U.S. tells Thailand it wants democracy, not coup

By Andrew Gray

BANGKOK, June 1 (Reuters) - U.S. Defense Secretary Robert Gates flew into Thailand on Sunday with a clear message that Washington would take a dim view of any attempt by military leaders to seize power.

A week of anti-government protests in Bangkok have ignited fears that the military may stage another coup, two years after a similar street campaign against then Prime Minister Thaksin Shinawatra led to his ouster in a bloodless putsch.

"Our position is pretty consistent. We want to see democratically elected governments and we will convey that," Gates told reporters in Singapore before heading for Bangkok.

Gates’ visit to Thailand was arranged as part of a broader Asia tour before the current protests against the pro-Thaksin coalition government elected in December.

Gates, a former CIA director who took over at the Pentagon from Donald Rumsfeld in late 2006, praised Thailand as a consistent partner.

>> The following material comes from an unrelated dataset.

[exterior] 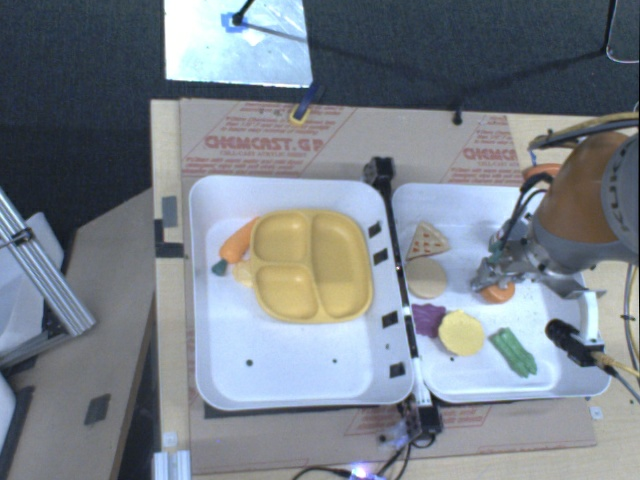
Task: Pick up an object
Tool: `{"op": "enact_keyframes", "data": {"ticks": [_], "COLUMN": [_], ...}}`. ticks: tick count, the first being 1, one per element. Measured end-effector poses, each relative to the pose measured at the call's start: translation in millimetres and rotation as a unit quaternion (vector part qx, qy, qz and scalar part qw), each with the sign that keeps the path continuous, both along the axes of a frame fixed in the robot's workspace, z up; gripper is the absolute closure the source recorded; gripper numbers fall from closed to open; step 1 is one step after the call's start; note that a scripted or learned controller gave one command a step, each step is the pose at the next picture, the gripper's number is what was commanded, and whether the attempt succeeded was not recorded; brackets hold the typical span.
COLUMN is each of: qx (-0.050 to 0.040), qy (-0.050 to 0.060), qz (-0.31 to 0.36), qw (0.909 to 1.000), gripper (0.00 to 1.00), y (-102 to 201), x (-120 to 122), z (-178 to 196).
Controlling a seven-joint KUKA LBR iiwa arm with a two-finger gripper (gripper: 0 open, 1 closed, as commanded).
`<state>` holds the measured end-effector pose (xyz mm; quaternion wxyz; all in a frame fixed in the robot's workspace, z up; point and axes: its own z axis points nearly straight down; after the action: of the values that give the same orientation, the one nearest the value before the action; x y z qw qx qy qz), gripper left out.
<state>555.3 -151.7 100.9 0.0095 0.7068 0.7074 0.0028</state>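
Starting at the left bin (pixel 215 368), a yellow divided plate (pixel 305 265) lay beside a carrot (pixel 237 240). Across the divider (pixel 395 268), a pizza slice (pixel 427 239), tan disc (pixel 428 278), purple piece (pixel 428 318), yellow round (pixel 462 333) and green vegetable (pixel 512 351) lay left of and below the gripper (pixel 493 278). It sat directly over an orange piece (pixel 495 291), touching or nearly so; its grip could not be judged.

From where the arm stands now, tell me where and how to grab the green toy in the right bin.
Take the green toy across its narrow middle, coming straight down from above. It lies flat and elongated, running diagonally on the right bin floor, so the hand should probably close across its short width. The yellow round piece beside it leaves a gap on that side.
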Motion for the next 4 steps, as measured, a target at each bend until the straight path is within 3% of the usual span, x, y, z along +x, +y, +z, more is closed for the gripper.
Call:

"Thailand is an old ally of the United States," he said in Singapore, where he attended the annual Shangri-La dialogue of Asian defence and security officials.

"It’s an opportunity to renew acquaintances and to discuss issues here in the region," he said of his visit to Thailand.

The United States lifted restrictions on aid to Thailand in February after a new elected government took power.

Washington had suspended about $35 million in assistance to Thailand, including funds designed to promote military professionalism, after the bloodless 2006 coup.

Gates was scheduled to meet with Prime Minister Samak Sundaravej, who is also the country’s defence minister.

Samak had threatened on Saturday to use the police to break up a rally of 6,500 anti-government protesters. But police did not move against the protesters after an apparent reversal by Samak, who accused the media of misreporting his remarks.

Violence stemming from a clampdown on the rally could add to concerns about the army being drawn back into the political fray, particularly after scuffles broke out between pro- and anti-Thaksin protesters at a rally last Sunday.

Thailand’s top military commander denied reports on Thursday that the army may be plotting another coup.